**Source information**
##############################
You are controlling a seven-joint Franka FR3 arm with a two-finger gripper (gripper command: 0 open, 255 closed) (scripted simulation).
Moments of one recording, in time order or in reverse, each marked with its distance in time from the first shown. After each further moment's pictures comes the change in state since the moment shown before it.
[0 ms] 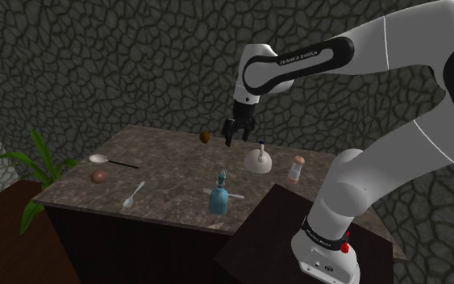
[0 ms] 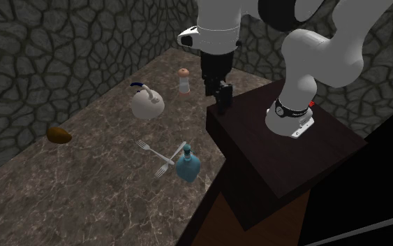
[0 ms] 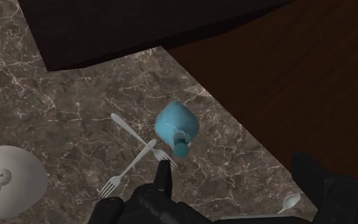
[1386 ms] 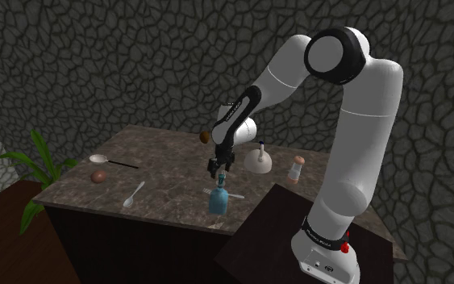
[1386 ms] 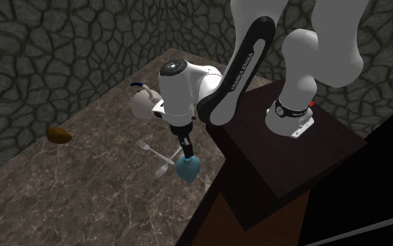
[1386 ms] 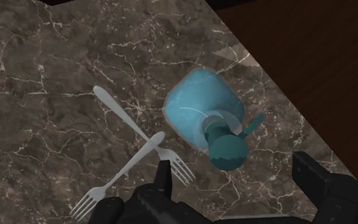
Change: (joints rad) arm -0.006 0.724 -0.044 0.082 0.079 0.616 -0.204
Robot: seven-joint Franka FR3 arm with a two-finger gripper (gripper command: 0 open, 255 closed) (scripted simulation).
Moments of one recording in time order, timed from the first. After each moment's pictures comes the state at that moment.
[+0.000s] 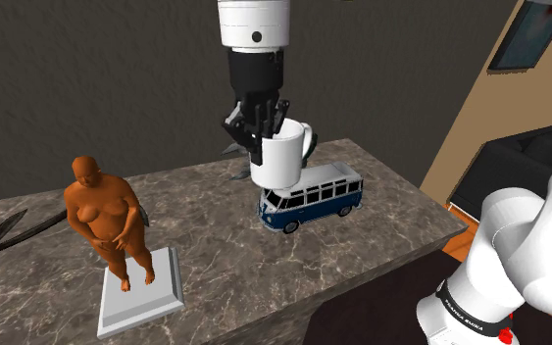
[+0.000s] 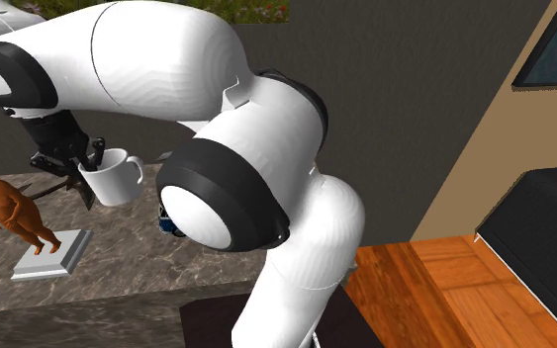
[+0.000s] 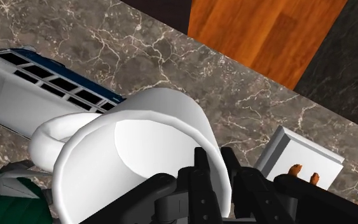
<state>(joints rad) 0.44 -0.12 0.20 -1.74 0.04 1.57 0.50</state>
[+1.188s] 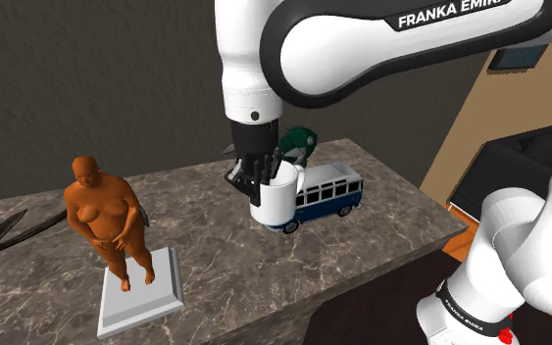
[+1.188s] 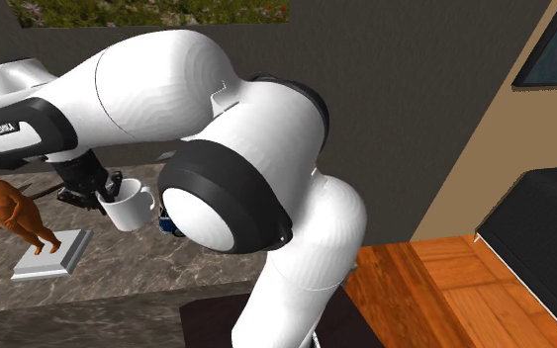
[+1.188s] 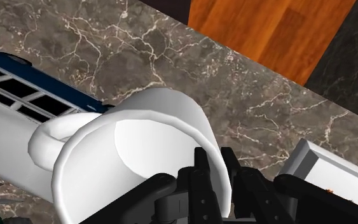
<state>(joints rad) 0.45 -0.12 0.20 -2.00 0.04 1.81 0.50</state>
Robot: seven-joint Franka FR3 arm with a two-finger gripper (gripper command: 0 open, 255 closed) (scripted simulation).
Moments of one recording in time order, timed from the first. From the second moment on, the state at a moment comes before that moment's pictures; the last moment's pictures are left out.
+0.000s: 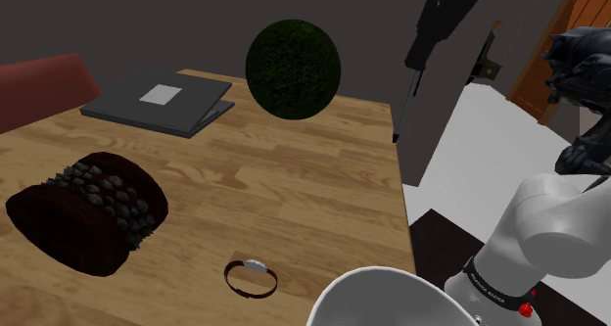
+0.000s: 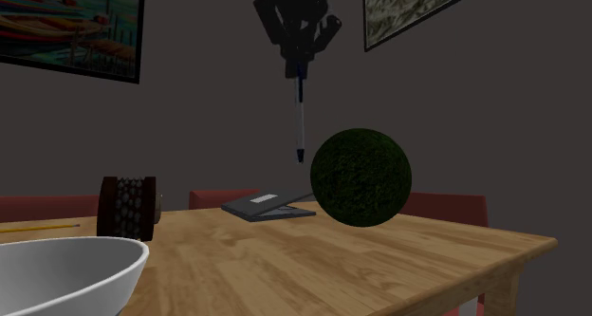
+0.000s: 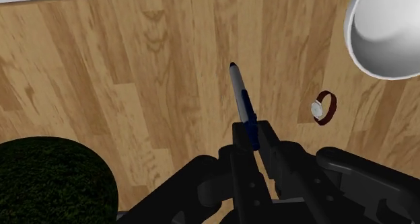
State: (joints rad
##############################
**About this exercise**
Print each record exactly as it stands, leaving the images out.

**Answer section**
You are controlling a seven-joint Franka FR3 arm with a two-finger gripper (gripper command: 0 open, 255 closed) (scripted simulation).
Moments of one recording, in time order or in reverse, each marked with its distance in time from the first shown. After each further moment's pictures comes the change in state since the moment shown before it.
[0 ms] 
[0 ms] 
[0 ms] 
[1386 ms] 
[1386 ms] 
[1386 ms] 
Change: (joints rad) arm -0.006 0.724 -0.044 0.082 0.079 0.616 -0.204
Robot: seven-joint Franka FR3 arm with a two-finger gripper (gripper command: 0 open, 255 closed) (scripted simulation).
Moments of one recording in time order, timed from the first. After each moment's pictures comes the state at that moment.
[+0.000s] 
[+0.000s] 
[+0.000s] 
<state>(joints rad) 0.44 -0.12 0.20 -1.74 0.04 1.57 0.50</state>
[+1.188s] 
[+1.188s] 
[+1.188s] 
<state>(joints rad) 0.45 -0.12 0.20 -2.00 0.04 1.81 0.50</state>
Robot: seven-joint Franka FR3 arm with a two-finger gripper (gripper command: 0 open, 255 closed) (scripted simulation).
Moments of one recording in time order, timed from the first. From the second moment on, the state at a moment comes before that moment's pictures; the last moment's pictures are left out.
+0.000s: 
+0.000s: 
+0.000s: 
State: (joints rad

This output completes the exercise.